### DATASET CONTENT
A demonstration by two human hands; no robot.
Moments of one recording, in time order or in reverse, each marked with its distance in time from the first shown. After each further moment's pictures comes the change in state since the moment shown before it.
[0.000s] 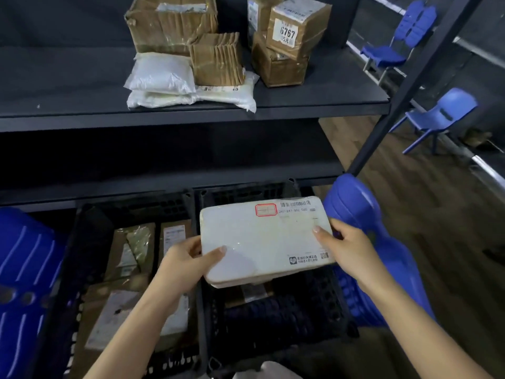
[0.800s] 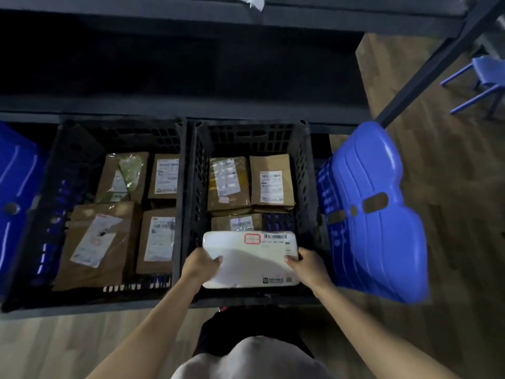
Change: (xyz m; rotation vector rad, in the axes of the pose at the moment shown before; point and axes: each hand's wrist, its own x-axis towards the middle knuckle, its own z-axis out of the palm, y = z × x) left_hand 0.043 -0.180 0.114 0.517 0.001 -0.484; right_hand 0.013 0.196 0.064 -0.310 -0.364 0.416
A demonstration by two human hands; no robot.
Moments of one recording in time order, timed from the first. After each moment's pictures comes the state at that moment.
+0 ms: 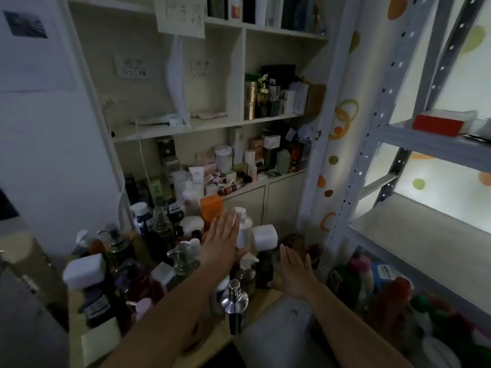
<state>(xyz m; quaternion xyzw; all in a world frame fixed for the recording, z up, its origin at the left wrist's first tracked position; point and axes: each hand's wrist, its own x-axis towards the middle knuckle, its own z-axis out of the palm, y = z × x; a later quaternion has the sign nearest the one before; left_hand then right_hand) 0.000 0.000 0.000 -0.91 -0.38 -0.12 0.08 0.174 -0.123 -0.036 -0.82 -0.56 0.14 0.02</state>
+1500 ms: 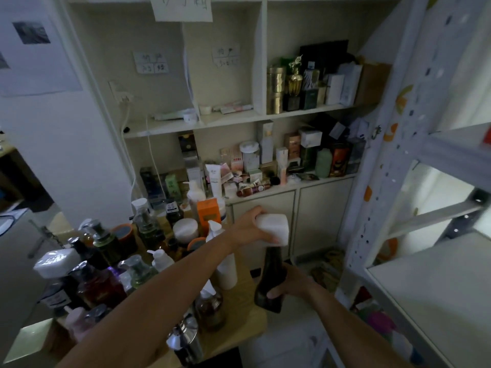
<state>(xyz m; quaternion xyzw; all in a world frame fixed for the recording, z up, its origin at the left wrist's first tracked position) 0.200 0.035 0.064 -0.76 -0.45 -0.18 -0.43 0.350 -0.030 -0.061 -0.65 -0.54 0.50 0.18</state>
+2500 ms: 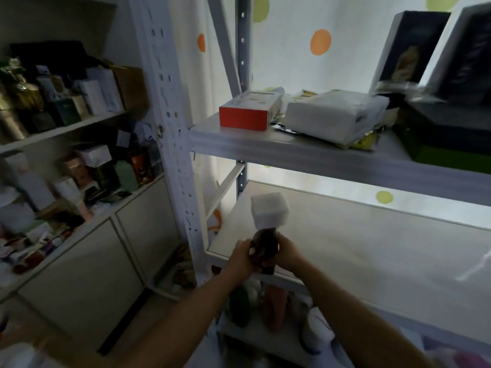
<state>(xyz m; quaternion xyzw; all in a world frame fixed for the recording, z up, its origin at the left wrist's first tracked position) 0.458 -0.100 -0.046 -0.91 -0.13 -0.03 -0.40 0.520 -0.229 -0.021 -0.88 -0.21 0.17 0.39</state>
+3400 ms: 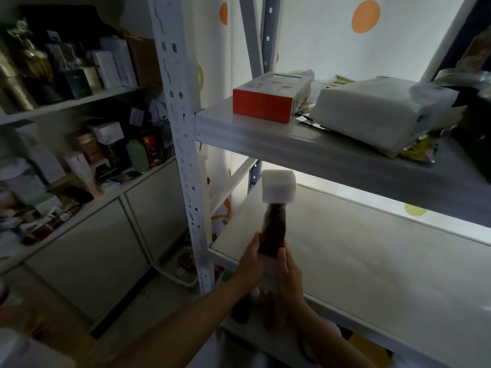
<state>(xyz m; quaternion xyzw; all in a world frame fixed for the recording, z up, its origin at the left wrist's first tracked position) 0.473 -0.120 -0.061 -0.76 -0.20 -0.07 -0.61 0.493 -0.216 -0.064 -0.75 -0.10 0.11 0.64</state>
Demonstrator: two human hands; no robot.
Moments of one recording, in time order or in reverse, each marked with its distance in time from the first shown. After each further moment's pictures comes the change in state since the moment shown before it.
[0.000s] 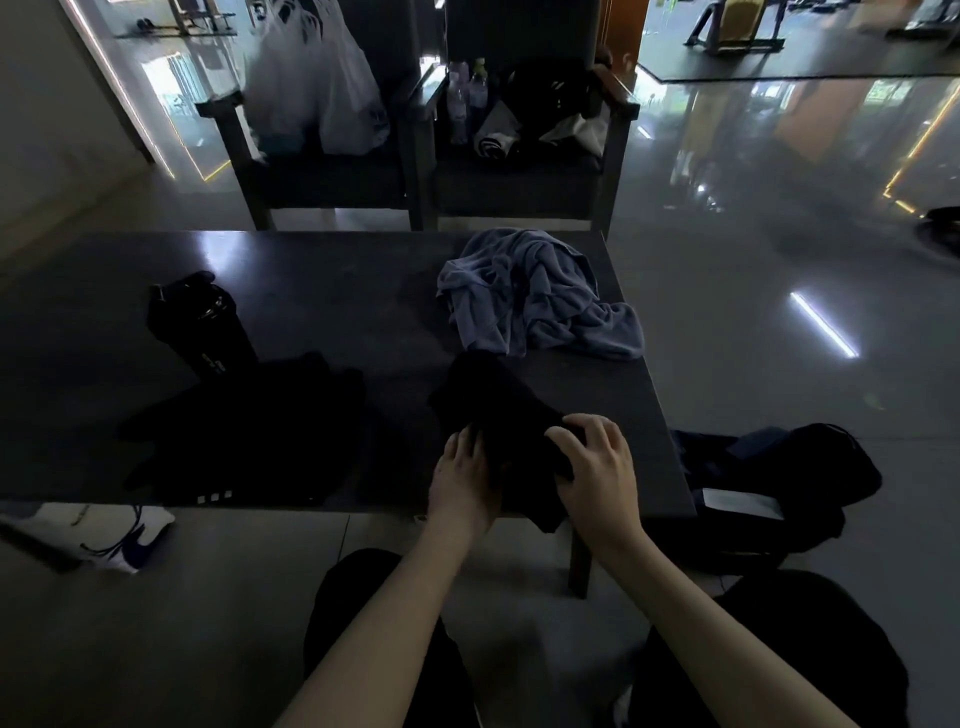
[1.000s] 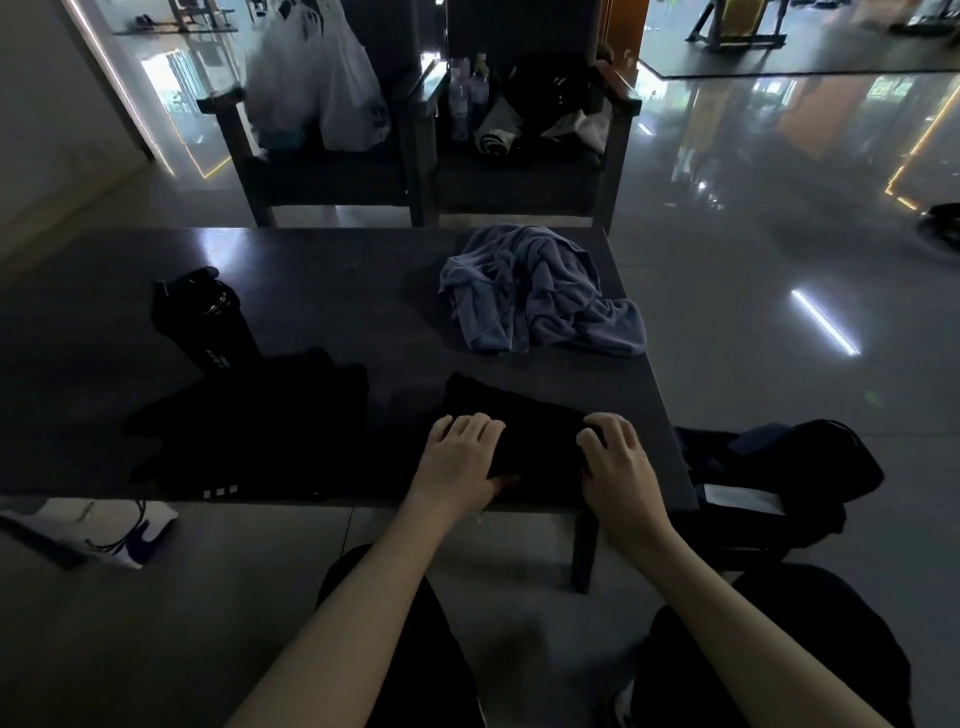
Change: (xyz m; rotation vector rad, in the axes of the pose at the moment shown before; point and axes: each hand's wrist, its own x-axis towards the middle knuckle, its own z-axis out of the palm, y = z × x) left_hand -0.001 -0.017 -0.025 0.212 0.165 0.347; right_hand -0.005 0.026 0.002 0.013 0.006 -0.145
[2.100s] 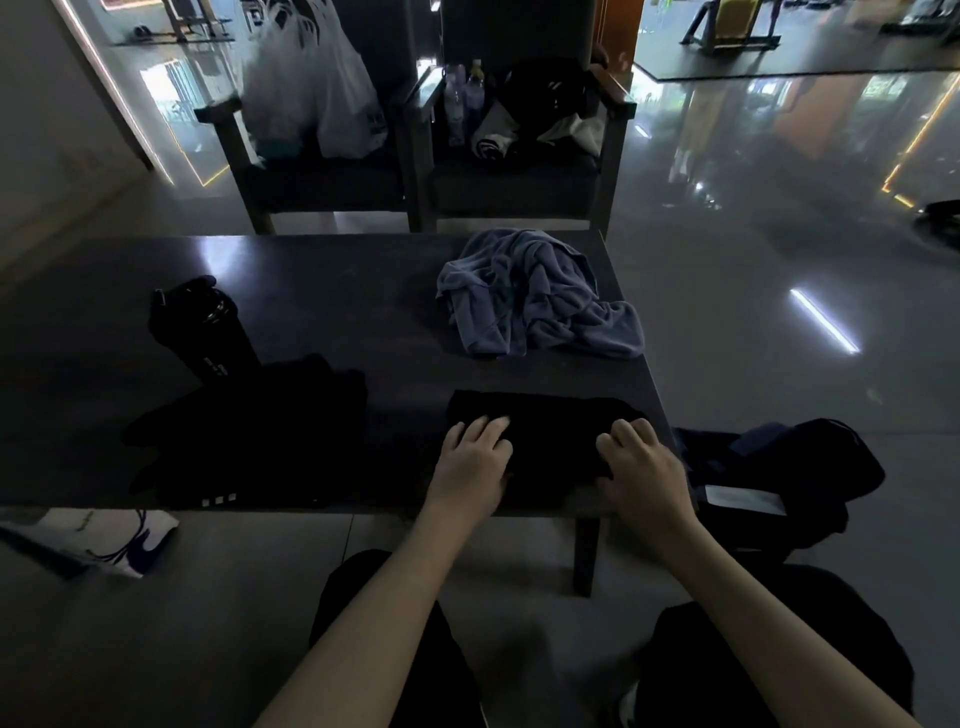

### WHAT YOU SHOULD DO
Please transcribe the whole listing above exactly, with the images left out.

### RESULT BELOW
A demonstration by two human hands; no robot.
Moments of one recording, in time order or in reverse, each marked with its distance in time from the first shown. After each further moment's pictures comes the change in state since the moment shown before it.
[0.000s] 
[0.800s] 
Change: (xyz m; rotation vector rad, in the axes of the pose at the moment shown before; point and axes: each hand's wrist, its own x-axis towards the middle knuckle, its own z-axis out of the palm, y = z × x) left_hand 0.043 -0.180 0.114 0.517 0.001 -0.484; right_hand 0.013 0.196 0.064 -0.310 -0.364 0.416
A demonstration by two human hands; no robot.
Moments of one recording in time order, timed from the first. After each moment's pictures comes the state at that moment.
+0 ms: 
<state>(xyz m; quaternion xyzw; all in a world frame fixed for the recording, z up, its origin at the left wrist's first tracked position; point and axes: each hand's wrist, its own x-axis towards the middle knuckle, its own z-axis out of the palm, y = z × x; a later quaternion has the sign nearest the one before; left_hand then right_hand) 0.000 0.000 0.000 -0.91 -0.38 -0.12 0.08 0.174 -0.123 -0.036 -0.82 -0.56 0.14 0.02</state>
+1500 ms: 
<state>(xyz m; quaternion xyzw; all in a world frame fixed for the recording, z up, its origin at the left wrist's first tracked position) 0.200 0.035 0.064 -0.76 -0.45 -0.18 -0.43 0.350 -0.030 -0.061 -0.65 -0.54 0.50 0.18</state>
+2500 ms: 
<state>(xyz m; quaternion xyzw; all in a world frame fixed for the recording, z up, its origin at the left wrist's first tracked position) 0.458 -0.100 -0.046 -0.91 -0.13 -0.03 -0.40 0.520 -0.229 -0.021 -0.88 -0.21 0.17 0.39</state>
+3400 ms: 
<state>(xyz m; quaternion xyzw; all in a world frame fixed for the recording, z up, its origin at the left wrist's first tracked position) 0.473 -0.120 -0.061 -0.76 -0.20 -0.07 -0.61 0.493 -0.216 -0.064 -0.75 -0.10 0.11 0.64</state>
Demonstrator: two human hands; no robot.
Moments of one recording, in time order or in reverse, each marked with its distance in time from the first shown. After each further moment's pictures comes the change in state since the moment shown before it.
[0.000s] 
[1.000s] 
Change: (xyz m; rotation vector rad, in the axes of the pose at the moment shown before; point and axes: each hand's wrist, its own x-axis towards the middle knuckle, its own z-axis out of the palm, y = z × x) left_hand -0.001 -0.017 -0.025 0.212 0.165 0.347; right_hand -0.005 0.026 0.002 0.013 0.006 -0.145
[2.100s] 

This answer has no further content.